G20 ministers mull tax dodging plan
A sweeping effort to deter cross-border tax dodges by multinational companies that have cost governments billions topped the agenda as finance ministers from the world’s major economies gathered in Venice.
Approval of the international tax package seems likely at the Group of 20 gathering that started Friday and was to continue Saturday. But the proposals backed by U.S. President Joe Biden face a key hurdle in the U.S. Congress, where Republicans have vowed to oppose them.
Prospects for reaching a final deal later this year improved after Biden proposed setting a 15% global corporate minimum tax rate, resulting in a breakthrough in stalled international talks. An agreement was reached July 1 among 131 countries in negotiations convened by the Paris-based Organization for Economic Cooperation and Development.
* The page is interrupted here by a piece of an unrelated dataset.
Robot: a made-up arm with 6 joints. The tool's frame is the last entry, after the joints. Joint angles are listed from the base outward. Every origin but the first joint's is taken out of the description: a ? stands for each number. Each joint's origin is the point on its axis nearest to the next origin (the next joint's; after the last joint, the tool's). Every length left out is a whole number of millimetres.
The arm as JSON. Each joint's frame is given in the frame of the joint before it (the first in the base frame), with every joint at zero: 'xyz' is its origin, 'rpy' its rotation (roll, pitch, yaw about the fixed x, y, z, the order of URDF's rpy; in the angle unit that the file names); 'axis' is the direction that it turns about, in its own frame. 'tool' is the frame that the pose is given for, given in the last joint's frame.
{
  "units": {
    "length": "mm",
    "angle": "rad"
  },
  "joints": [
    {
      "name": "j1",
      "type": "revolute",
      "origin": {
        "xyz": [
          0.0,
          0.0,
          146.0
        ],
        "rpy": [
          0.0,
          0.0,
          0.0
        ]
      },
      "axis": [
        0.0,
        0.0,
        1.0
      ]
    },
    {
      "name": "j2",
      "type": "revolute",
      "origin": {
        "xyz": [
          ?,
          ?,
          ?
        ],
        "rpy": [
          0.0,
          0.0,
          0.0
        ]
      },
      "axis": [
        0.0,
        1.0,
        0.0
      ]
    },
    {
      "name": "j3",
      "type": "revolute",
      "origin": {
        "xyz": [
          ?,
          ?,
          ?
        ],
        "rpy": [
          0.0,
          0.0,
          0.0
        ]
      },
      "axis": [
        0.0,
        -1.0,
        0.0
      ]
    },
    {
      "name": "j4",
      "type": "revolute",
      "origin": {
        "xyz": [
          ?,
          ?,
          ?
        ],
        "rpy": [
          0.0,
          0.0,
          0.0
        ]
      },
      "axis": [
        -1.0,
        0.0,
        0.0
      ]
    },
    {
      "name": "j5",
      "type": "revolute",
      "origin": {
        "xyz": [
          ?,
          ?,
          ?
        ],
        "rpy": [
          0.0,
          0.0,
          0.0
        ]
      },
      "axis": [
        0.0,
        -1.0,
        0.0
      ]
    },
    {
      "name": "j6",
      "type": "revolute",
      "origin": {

The deal aims to discourage the use of often-complex accounting schemes to move profits to where the least tax is due.
The OECD deal asks countries where companies are headquartered to enact the minimum tax so that their companies would pay tax at home — even if they shift profits to subsidiaries in lowrate countries overseas, so-called tax havens. Countries have lowered their tax rates to attract the revenue, moves described by U.S. Treasury Secretary Janet Yellen as a global “race to the bottom” that the proposal could stop.
Another part of the tax package would let countries tax a portion of the profits of large and profitable companies that have no physical presence but make significant amounts of money there, such as through digital businesses like online retailing and advertising.
Endorsement by the G-20 finance ministers is likely since all 20 member countries — representing more than 80% of the global economy — signed the deal at the OECD. A thumbs-up would mean more technical work at the OECD, followed by a bid for final approval at a Group of 20 leaders’ summit Oct. 30-31 in Rome hosted by Italy, which has the rotating G-20 chair.
Adam Posen, president of the Peterson Institute for International Economics, said it was an opportunity the U.S. and the world should not miss. Asked how he would describe the deal to noneconomists, he said, “right now we got a bunch of countries ripping us off by essentially giving kickbacks to many American big multinationals, to pay their taxes there instead of in the U.S.”